I am studying a definition of an extensive category:
An extensive category is a category $E$ with finite coproducts such that pullbacks of finite-coproduct injections along arbitrary morphisms exist and finite coproducts are disjoint and stable under pullback.
I would like to verify my understanding of the part "pullbacks of finite-coproduct injections along arbitrary morphisms exist": Let $f_A:A \to C$ and $f_B:B \to C$ be arbitrary morphisms.
Does that part imply that there exists a pullback $P$ with some morphisms $p_A:P \to A$ and $p_B:P \to B$ such that $f_A \circ p_A = f_B \circ p_B$?
Are these morphisms $p_A$ and $p_B$ (called) finite-coproduct injections? But then how does their finite-coproduct relate to the pullback $P$?
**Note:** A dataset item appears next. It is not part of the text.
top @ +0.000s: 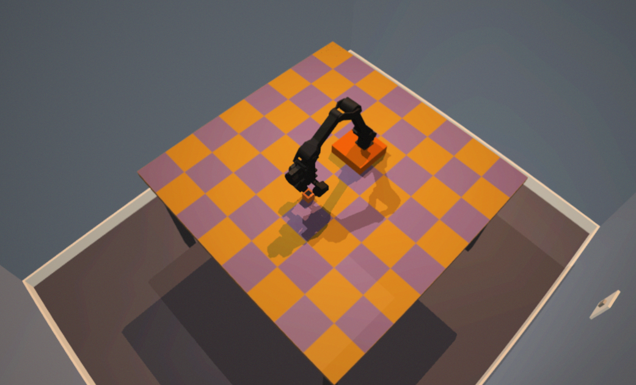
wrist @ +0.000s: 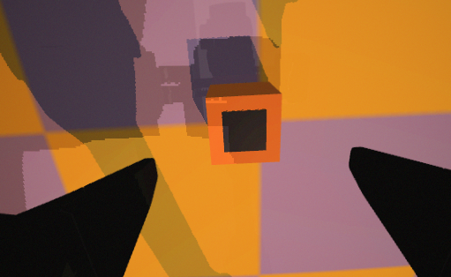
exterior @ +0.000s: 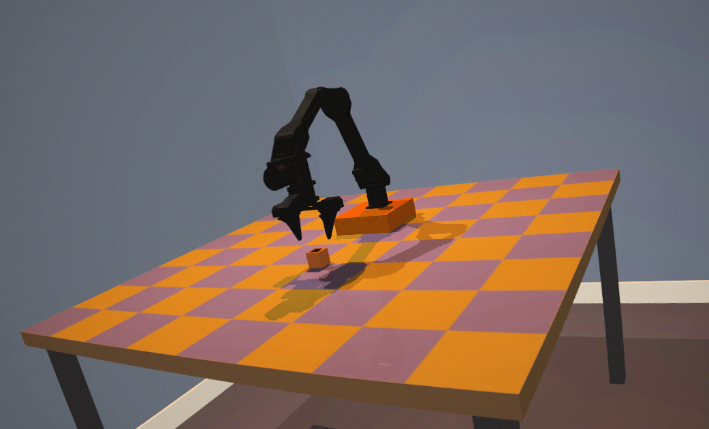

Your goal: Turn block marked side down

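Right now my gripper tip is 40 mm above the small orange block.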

To be honest, I think I am lost. If I could see the words transformed to the symbols, it would remove ambiguity and uncertainty for me.
Thanks to Zhen Lin for his comment, here is what I believe is the correct interpretation of the words and phrases having been unclear to me.
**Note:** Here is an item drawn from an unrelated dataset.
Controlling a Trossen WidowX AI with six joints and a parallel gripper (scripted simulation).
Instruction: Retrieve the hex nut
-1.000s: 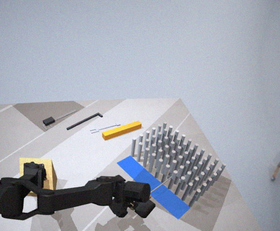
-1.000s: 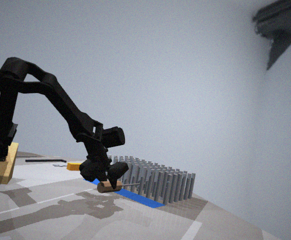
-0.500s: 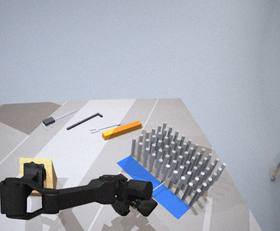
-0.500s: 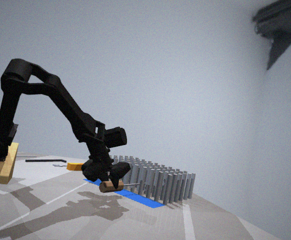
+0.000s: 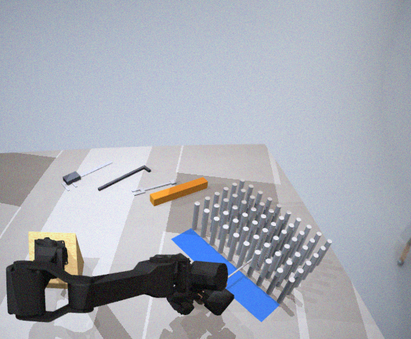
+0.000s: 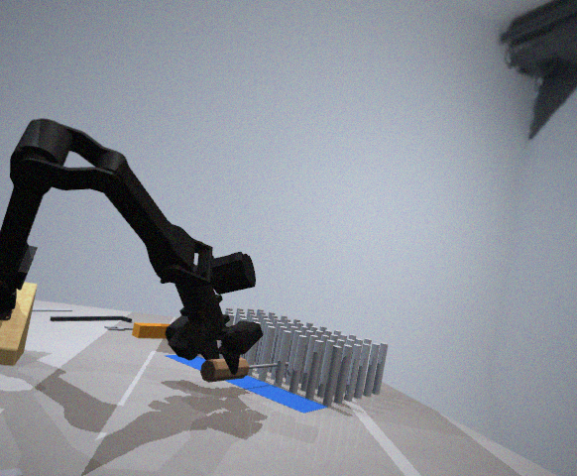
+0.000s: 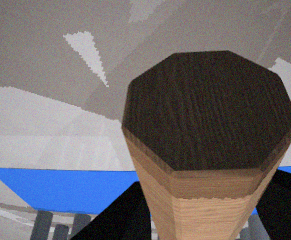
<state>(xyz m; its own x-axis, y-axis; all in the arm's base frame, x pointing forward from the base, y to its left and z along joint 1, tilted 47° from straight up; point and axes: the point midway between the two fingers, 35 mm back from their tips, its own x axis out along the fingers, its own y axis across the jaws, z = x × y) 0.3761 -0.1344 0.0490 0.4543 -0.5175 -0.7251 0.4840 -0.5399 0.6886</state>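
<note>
Right now the blue taped strip is 8 cm to the left of my gripper tip, 6 cm ahead of it and 3 cm below it. From my gripper tip the other things lie so: wooden-handled tool 9 cm ahead, 5 cm to the left; then orange bar 43 cm to the left, 2 cm below; then fork tool 47 cm to the left, 8 cm behind, 3 cm below.
</note>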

i) The pullback of the morphism $f_A:A \to C$ along the morphism $f_B:B \to C$ is the morphism $p_B:P \to B$ where $\langle P, p_A, p_B \rangle$ is the pullback, i.e. $f_A \circ p_A = f_B \circ p_B$ where $P$ is universal.
ii) Then the sentence "pullbacks of finite-coproduct injections along arbitrary morphisms exist" means the following: Let $i_A:A \to A \coprod B$ be a coproduct injection and let $f:D \to A \coprod B$ be an arbitrary morphism. Then the pair of the arrows $\langle i_A, f \rangle$ has a pullback.